CIRSS researchers and collaborators from geobiology and Yellowstone National Park receive grant to develop framework for site-based data curation
The Graduate School of Library and Information Science (GSLIS) at the University of Illinois has received a National Leadership Grant from the Institute of Museum and Library Services (IMLS) in the amount of $499,919 to develop a framework for curating scientific research data. The grant, “Site-Based Data Curation for Small Science” is a two-year project led by Carole Palmer, GSLIS Professor and Director of the Center for Informatics Research in Science and Scholarship (CIRSS). The co-PIs and partner institutions are Bruce Fouke, Professor in Geology, Microbiology, and the Institute for Genomic Biology at the University of Illinois at Urbana-Champaign; Ann Rodman, Director of Geographic Information Systems at Yellowstone National Park; and Sayeed Choudhury, Hodson Director of the Digital Research and Curation Center and Associate Dean for Research Data Management at Johns Hopkins University.
The team brings together experts in data curation, research library repositories, geobiology, and research site management to develop policies and processes for the curation of diverse digital data collected at Yellowstone National Park (YNP). Yellowstone is a tremendously rich and scientifically significant site for data collection in geobiology, drawing scientists investigating research questions ranging from the origin of life on Earth to the search for life on other planets. The framework will result in a general curation model readily extendible to other national parks and other important research sites, especially cradles of biodiversity such as coral reefs and deep crustal biosphere locations.
“The SBDC framework will be an important step forward in professional best practices for the curation of research data,” said Palmer. “It also represents the kinds of institutional collaborations needed to build functional, interdisciplinary data services and systems for earth and life sciences. Geobiology is an exemplary interdisciplinary science, and Yellowstone is a mecca for data collection in geobiology. The project is responding to the needs of scientists who can benefit from sharing and integrating data, as well as the needs of park service professionals who support the science communities that depend on the rich data resources available at YNP.”
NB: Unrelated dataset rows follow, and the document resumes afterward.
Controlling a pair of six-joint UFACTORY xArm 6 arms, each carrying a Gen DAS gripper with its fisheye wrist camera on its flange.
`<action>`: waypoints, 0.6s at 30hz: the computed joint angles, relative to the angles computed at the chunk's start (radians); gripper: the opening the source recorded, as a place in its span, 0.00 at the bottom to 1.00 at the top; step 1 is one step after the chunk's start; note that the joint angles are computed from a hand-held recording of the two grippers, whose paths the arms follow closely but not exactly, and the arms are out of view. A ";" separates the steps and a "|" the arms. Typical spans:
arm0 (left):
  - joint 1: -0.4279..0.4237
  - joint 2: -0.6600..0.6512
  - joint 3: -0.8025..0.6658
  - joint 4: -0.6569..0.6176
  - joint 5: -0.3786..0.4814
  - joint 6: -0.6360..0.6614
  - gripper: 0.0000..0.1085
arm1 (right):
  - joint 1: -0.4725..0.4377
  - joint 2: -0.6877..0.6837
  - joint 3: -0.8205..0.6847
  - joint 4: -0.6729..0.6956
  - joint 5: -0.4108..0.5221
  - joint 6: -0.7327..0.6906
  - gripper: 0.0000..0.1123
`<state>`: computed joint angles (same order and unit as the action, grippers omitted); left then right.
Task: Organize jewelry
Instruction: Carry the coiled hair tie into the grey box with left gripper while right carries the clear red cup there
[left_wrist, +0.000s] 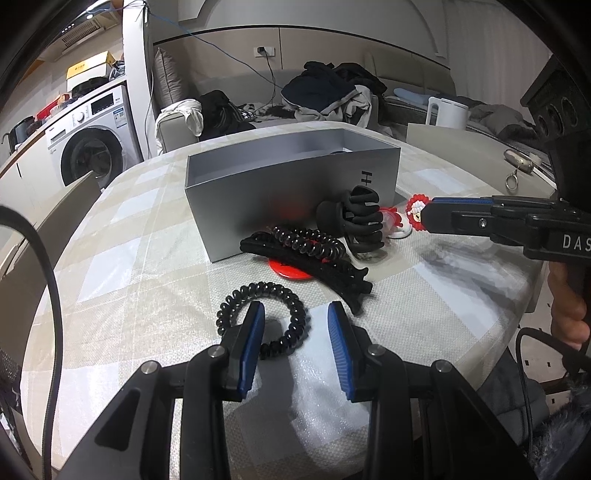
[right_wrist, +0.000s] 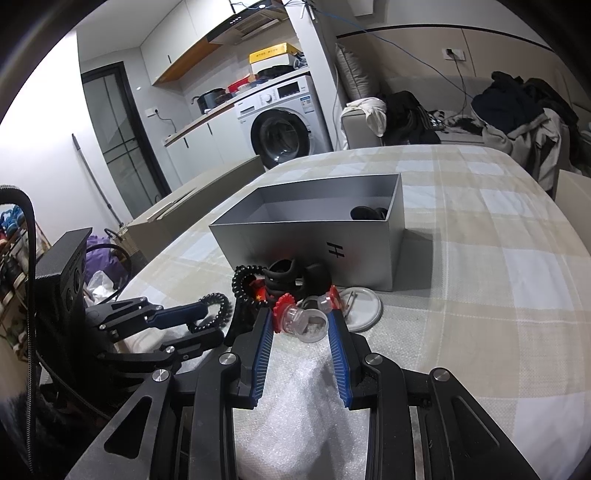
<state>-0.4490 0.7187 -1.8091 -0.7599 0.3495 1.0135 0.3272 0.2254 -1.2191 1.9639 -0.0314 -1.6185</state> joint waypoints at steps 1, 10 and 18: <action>0.000 0.000 -0.001 -0.002 0.003 0.004 0.25 | 0.000 0.000 0.000 0.003 0.001 -0.003 0.26; -0.005 -0.009 0.013 -0.012 -0.001 0.049 0.05 | 0.000 -0.001 0.000 0.007 0.001 -0.007 0.26; -0.007 -0.031 0.032 -0.111 -0.014 0.127 0.04 | -0.002 0.000 -0.008 0.031 -0.001 -0.031 0.26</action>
<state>-0.4559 0.6872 -1.7772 -0.8708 0.3357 1.1405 0.3252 0.2254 -1.2271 1.9948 -0.0328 -1.6493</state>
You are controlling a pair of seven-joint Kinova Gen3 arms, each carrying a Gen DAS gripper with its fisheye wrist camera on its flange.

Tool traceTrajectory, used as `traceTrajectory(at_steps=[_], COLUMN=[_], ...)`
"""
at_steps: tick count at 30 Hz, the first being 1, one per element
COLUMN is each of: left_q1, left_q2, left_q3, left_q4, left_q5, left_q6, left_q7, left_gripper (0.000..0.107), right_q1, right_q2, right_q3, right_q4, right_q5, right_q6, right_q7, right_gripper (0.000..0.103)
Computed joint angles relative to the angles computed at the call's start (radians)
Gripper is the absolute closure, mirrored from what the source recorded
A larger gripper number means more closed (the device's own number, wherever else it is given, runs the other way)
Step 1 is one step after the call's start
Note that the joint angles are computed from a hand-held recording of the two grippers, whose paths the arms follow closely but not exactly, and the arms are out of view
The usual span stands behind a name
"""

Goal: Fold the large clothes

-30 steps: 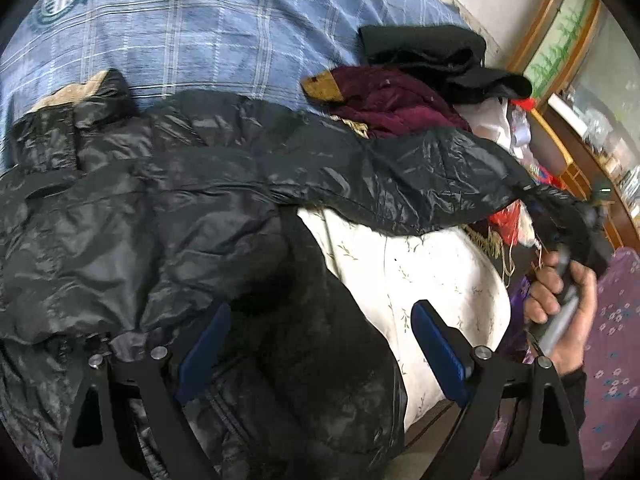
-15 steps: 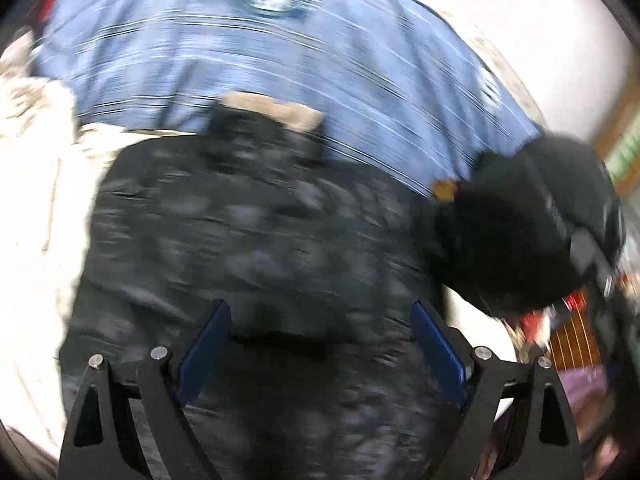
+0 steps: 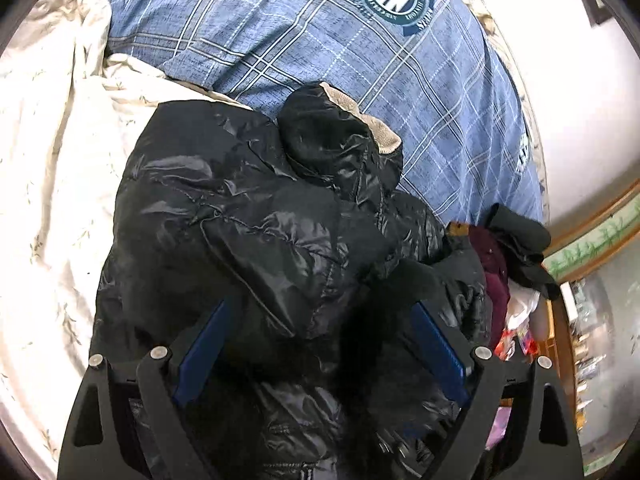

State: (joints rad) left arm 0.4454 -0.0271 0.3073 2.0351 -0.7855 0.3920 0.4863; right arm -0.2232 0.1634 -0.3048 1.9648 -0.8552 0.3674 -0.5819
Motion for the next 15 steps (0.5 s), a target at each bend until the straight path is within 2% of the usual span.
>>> traceTrajectory(at_steps=[1, 3, 4, 5, 7, 10, 13, 15], left_q1=[0.001, -0.006, -0.025, -0.027, -0.006, 0.026, 0.093, 0.142], left_q2=[-0.007, -0.016, -0.018, -0.012, 0.006, 0.034, 0.076, 0.102], left_q3=[0.003, -0.005, 0.007, 0.009, 0.000, 0.011, 0.004, -0.011], left_q4=[0.003, 0.014, 0.019, 0.012, -0.011, -0.066, -0.122, -0.137], left_q5=[-0.007, 0.005, 0.031, 0.056, 0.110, 0.171, 0.146, 0.096], left_q6=[-0.010, -0.078, -0.105, -0.118, -0.110, -0.023, 0.092, 0.123], left_q7=[-0.001, -0.052, -0.092, -0.133, -0.214, -0.311, -0.307, -0.265], left_gripper=[0.016, 0.016, 0.016, 0.016, 0.016, 0.016, 0.016, 0.016], right_q1=[0.030, 0.119, 0.146, 0.154, 0.118, 0.125, 0.154, 0.183], right_q2=[-0.011, -0.048, -0.075, -0.101, -0.140, -0.185, -0.173, -0.126], right_q3=[-0.011, -0.048, -0.047, -0.036, 0.039, 0.160, 0.259, 0.307], right_q4=[0.007, 0.028, 0.046, 0.065, 0.101, 0.144, 0.099, 0.018], right_q5=[-0.030, -0.081, -0.100, -0.124, -0.170, -0.292, -0.348, -0.374], right_q6=[0.030, 0.111, 0.139, 0.152, 0.183, 0.296, 0.341, 0.349], right_q7=[0.041, 0.122, 0.163, 0.203, 0.285, 0.374, 0.326, 0.244], right_gripper=[0.075, 0.042, 0.018, 0.017, 0.017, 0.017, 0.017, 0.017])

Fouke, who has conducted research at Yellowstone for many years, said, “This cross-disciplinary site-based data curation research program with Professor Palmer and her team will fundamentally influence how geobiology research is currently being conducted in Yellowstone National Park. This will positively impact not only how research questions are formulated and field data collected, but also the core principles behind data dissemination and availability.”
The project will also test workflows for the transfer of curated data to the Data Conservancy for preservation and access and help support the coordination of data resources produced at the YNP. “JHU is excited about this important project because it provides a unique opportunity to further explore the potential for Data Conservancy (DC) infrastructure toward long-tail science, particularly on-site at the point of data acquisition or creation. This project also builds on lessons learned during the use of DC infrastructure for the Dry Valleys Project,” said Choudhury.
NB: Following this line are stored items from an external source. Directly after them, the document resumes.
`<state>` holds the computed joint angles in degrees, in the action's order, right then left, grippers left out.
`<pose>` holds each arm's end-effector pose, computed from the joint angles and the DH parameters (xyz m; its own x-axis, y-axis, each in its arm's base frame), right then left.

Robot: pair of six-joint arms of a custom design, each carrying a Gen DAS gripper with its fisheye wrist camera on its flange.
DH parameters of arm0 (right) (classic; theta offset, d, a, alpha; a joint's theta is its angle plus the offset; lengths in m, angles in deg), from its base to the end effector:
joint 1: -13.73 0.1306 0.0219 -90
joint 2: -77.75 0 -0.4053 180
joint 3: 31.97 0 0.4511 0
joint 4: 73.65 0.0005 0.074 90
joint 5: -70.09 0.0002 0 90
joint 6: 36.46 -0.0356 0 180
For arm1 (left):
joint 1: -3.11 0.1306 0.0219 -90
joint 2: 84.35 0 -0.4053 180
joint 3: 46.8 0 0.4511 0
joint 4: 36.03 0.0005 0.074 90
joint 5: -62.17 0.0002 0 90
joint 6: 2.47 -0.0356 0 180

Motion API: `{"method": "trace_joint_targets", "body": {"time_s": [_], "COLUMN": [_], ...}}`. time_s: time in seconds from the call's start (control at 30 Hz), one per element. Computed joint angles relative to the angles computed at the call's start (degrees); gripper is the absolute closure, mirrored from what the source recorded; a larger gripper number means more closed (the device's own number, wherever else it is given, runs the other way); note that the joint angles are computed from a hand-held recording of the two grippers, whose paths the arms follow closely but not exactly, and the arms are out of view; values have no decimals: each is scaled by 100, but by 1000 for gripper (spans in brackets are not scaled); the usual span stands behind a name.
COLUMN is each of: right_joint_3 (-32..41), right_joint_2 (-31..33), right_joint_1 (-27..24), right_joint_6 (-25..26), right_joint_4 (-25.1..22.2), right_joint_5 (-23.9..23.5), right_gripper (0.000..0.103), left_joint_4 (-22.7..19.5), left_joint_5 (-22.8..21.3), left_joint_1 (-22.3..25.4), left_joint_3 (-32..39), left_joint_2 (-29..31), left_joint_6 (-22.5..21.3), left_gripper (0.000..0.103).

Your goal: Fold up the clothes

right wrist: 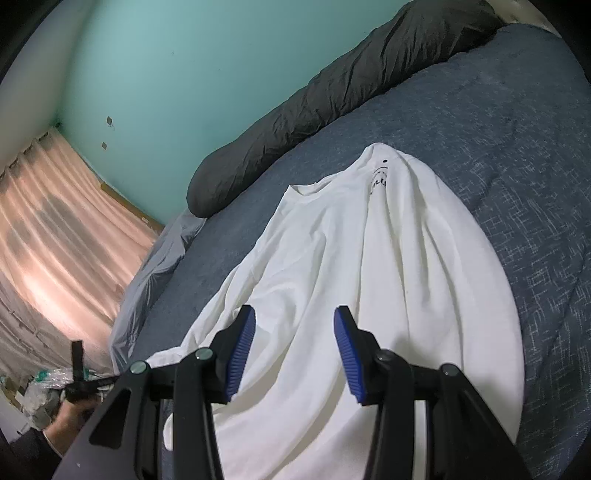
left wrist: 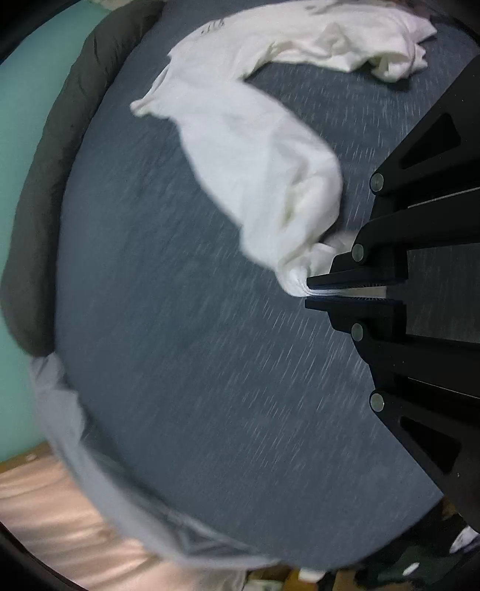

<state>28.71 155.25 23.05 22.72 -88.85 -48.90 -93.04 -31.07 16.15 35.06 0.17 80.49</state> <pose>0.4463 0.0902 0.3398 -0.7297 0.3344 -0.5965 -0.2018 0.7281 0.6551 0.4760 0.1118 0.4185 -0.8656 -0.0749 -0.4952 -0.1481 0.9828 0.1103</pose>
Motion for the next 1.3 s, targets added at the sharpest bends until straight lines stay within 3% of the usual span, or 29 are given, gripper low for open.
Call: {"method": "trace_joint_targets", "body": {"time_s": [0.2, 0.4, 0.6, 0.73, 0.77, 0.87, 1.0, 1.1, 1.3], "right_joint_3": [-20, -23, -14, -15, -15, -6, 15, 35, 48], "right_joint_2": [-1, 22, 18, 34, 39, 46, 50, 52, 101], "right_joint_1": [39, 39, 72, 48, 41, 41, 60, 80, 50], "right_joint_6": [18, -70, -23, -29, -34, -36, 15, 125, 131], "right_joint_4": [13, 37, 13, 30, 34, 36, -3, -50, -65], "right_joint_5": [29, 32, 109, 87, 82, 101, 142, 188, 200], "right_gripper": [58, 58, 58, 58, 58, 58, 58, 58, 58], "left_joint_4": [65, -352, -617, -598, -562, -334, -37, 86, 105], "left_joint_5": [-399, 104, 871, 1206, 1268, 1329, 861, 749, 1122], "left_joint_1": [82, -48, 86, 243, 308, 531, 775, 827, 917], "left_joint_3": [21, -391, -498, -568, -565, -553, -473, -448, -482], "left_joint_2": [-141, -169, -114, -298, -335, -370, -119, 60, 343], "left_joint_6": [-352, -697, -391, -189, -141, 41, 457, 430, 485], "left_gripper": [99, 99, 96, 64, 62, 62, 62, 62, 62]}}
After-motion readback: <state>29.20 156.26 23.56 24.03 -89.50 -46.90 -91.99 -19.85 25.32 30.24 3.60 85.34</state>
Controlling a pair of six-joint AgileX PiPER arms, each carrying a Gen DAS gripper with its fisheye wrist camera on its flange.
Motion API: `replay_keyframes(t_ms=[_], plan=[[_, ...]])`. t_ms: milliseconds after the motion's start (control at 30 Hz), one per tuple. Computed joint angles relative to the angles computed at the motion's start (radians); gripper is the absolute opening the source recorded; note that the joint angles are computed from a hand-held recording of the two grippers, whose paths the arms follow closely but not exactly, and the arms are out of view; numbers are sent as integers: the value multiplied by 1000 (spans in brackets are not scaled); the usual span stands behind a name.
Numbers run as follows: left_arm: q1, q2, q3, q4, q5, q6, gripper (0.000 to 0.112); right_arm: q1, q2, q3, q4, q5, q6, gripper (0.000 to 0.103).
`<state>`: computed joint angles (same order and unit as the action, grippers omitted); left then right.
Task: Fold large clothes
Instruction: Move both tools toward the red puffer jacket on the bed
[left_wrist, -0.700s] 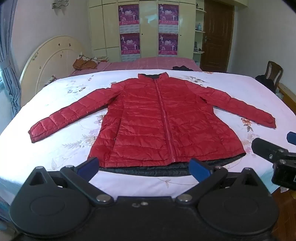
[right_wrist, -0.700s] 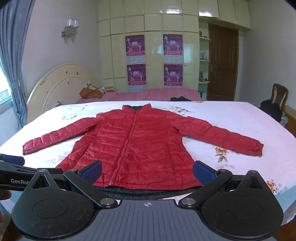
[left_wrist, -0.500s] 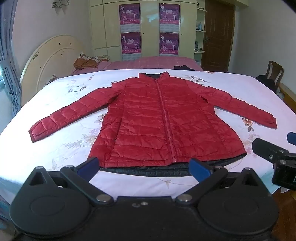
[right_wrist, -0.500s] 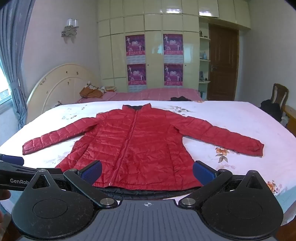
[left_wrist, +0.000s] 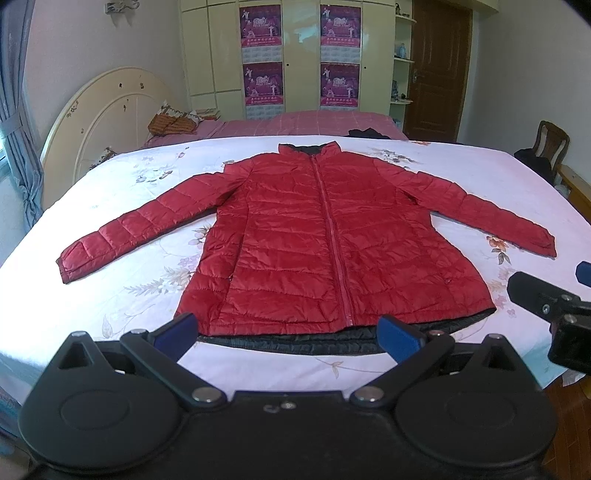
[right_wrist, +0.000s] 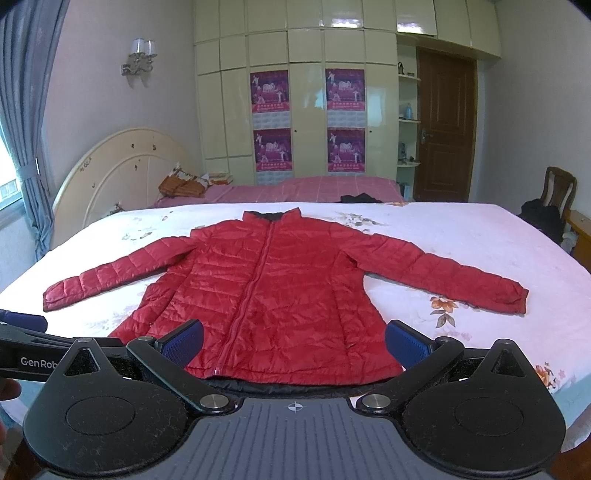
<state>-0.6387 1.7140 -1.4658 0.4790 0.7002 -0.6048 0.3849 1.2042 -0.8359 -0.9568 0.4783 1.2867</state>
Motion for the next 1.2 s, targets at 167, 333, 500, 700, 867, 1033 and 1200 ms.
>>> replay_keyframes(t_ms=[167,333,500,700,867,1033,1200], plan=[[0,13,-16,-5,19,10,103,-5,4,0,-2,-7,1,103],[0,22,-20,-1,17,9,103,-9,16,-7,1,-9,-1,103],[5,40,-28,4,-1,0,103,-31,36,-14,-2,-24,-6,103],[8,96,-104,17,81,50,103,-67,69,-28,-15,-50,-2,103],[28,156,-197,-8,133,106,103,-94,115,-53,-39,-65,10,103],[62,219,-268,-45,105,141,103,-121,173,-77,-110,-85,72,103],[101,324,-405,-89,123,205,103,-147,259,-132,-171,-93,123,103]])
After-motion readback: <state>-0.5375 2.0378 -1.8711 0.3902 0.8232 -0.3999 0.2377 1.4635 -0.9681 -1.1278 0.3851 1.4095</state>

The new data curation approaches will be integrated into the curriculum of the specialization in Data Curation at GSLIS and undergraduate and graduate geobiology courses taught at Illinois, with educational outreach extended to Yellowstone. The education activities will advance data curation workforce expertise in handling complex, cross-disciplinary data and help prepare scientific communities to contribute to and take advantage of diverse collections of curated data.